Timely onset of the monsoons had pushed farmers to hasten their sowing activities, especially in Marathwada and Vidharbha. Soyabean is a major kharif crop, with Maharashtra reporting around 40 to 42 lakh hectares of sowing. The oilseed is sown in June and harvested October with the oil marketing year lasting till next September.
Well before the sowing season, the agriculture department had asked farmers to prioritise usage of their homegrown seeds rather than buying seeds. Also, the department had conducted around 3 lakh workshops to educate farmers about conducting germination tests and treat their seeds before sowing. The lockdown, seed manufacturers said, had put a stop to the process of certifying seeds and as such, most seeds have been sold as “truthfully labelled”.

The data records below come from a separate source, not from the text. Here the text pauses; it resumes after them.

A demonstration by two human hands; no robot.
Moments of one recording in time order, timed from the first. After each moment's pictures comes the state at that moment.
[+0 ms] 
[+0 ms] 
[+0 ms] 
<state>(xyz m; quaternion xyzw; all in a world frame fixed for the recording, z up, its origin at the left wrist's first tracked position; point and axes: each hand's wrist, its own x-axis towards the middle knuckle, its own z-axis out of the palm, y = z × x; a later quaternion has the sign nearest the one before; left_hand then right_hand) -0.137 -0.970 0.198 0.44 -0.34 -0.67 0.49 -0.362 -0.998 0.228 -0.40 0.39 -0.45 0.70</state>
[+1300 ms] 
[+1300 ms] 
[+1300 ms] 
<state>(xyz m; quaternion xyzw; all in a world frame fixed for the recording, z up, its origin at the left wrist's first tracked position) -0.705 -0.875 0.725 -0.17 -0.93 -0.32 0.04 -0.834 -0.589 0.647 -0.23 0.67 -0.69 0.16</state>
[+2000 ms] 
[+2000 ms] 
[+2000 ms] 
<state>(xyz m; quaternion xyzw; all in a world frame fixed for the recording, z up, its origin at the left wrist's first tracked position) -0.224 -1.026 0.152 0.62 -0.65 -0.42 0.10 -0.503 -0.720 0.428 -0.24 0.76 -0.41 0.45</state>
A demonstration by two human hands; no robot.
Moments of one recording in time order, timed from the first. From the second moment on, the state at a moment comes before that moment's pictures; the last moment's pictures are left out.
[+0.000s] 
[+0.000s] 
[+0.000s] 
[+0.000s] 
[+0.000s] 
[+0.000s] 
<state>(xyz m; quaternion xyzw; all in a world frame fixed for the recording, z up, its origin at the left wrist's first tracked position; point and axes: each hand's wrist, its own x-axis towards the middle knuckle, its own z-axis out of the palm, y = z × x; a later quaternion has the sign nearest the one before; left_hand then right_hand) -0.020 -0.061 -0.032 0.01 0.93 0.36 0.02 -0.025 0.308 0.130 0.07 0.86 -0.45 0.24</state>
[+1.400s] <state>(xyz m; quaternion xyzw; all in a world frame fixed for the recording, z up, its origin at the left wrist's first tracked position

The early sowing, however, failed to help farmers, as in many cases, the seeds failed to germinate. Diwase mentioned that complains have come in from some talukas of Yavatmal, Beed, Ahmednagar, Osmanabad and Pune.
“Seeds of some private players and a particular variety of Mahabeej (335) have failed to germinate. Also, there have been germination failures either due to deep sowing (seeds being planted too deep in the soil) or early sowing, wherein the seeds failed to germinate in want of proper soil moisture,” he said.
In Parbhani, where over a third of farmland is under soyabean, the problem is complex – farmers said they have used a weedicide that is suitable only for soyabean fields, rendering it impossible to plant cotton at this stage. Also, they usually opt for a second kharif crop of jowar after the three-month soyabean crop, which may now not be possible.
Sakharam Bobde of Paregaon village said around 50 farmers in his region have found not even 30 to 40 per cent germination in store-purchased soyabean seeds. “Only 10 per cent of farmers use their self-grown seeds, and the remaining have all been hit very hard by the seeds failing to germinate,” he added.
Sowing was completed about a week ago, and the three-day germination has not begun even on Monday. “Soyabean has become hugely popular in Parbhani because we are able to take a second crop of jowar that’s used for self-consumption and its foliage provides us fodder. That crop planning is destroyed, what will we eat and what will we feed our animals later in the year?” he asked. Bobde’s family owns about 25 acres.
Farmers in Parbhani said they had incurred about Rs 10,000 per acre costs on soyabean until now, including labour costs and fertilisers, weedicide and seeds. “The question is also now of how long to wait for the spot surveys, because the window for sowing a second time is also closing rapidly,” said Govind Yadav, who owns one hectare of land and is set to lead a group of farmers and activists to the Gangakhed tehsildar office on Tuesday to lodge an official complaint.
Until the spot surveys are completed, farmers cannot even remove the failed seeds and re-sow. Those who have leftover seeds are not sure whether to make another attempt or to try and return the goods to stores. “If we choose to sow soyabean again because the weedicide effect lasts 90 days, we will have trouble getting seeds from the market also – in some places, sales have stopped because the seeds appear to be of poor quality,” said Yadav, adding that urgent government intervention is needed.
Agricultural officer Manoj Lokhande in Hingoli district’s Basmath taluka said early estimates show about 50 per cent of area under soyabean in Parbhani and Hingoli could be affected. He said he has been inundated with phone calls and applications about the problem. “Soyabean requires 100 mm of rain at sowing time for proper germination. We have had rains here but sowing may have been completed a little early,” Lokhande said.
Hingoli Collector Ruchesh Jaivanshi has ordered spot verification surveys and the panchnamas are currently underway, he added.
Like in dozens of villages in the region, at Chondi village of Basmath, farmers sent applications to local politicians and government offices complaining that it had been a couple of weeks since sowing and the seeds had failed to germinate.
Farmer Vishnu Jadhav said some farms had almost no germination at all. A few also said the unexpected heavy showers during the departing monsoon of 2019 appeared to have affected seed production in the state.
“Germination percentage is very low. There seems to be a problem with the quality of the seed itself. Thousands of farmers are affected, and the government should intervene urgently. Farmers need to be compensated and the seed companies should be probed,” said farmer-leader Maruti Korde-Patil.
Ganesh Narote, a cotton and soyabean grower from Akola, blamed low soil moisture. The problem of non-germination of seeds in Osmanabad was highlighted by BJP MLA from Tuljapur in Osmanabad, Ranajagjitsinh Patil. He had called for speedy redressal of the problem.
Diwase said the problem has been referred to the agricultural universities, which will form a special team to investigate the problem. “Maharashtra Seeds Corporation Limited has already started the process of investigating and replacing the seeds that have failed to germinate,” he added.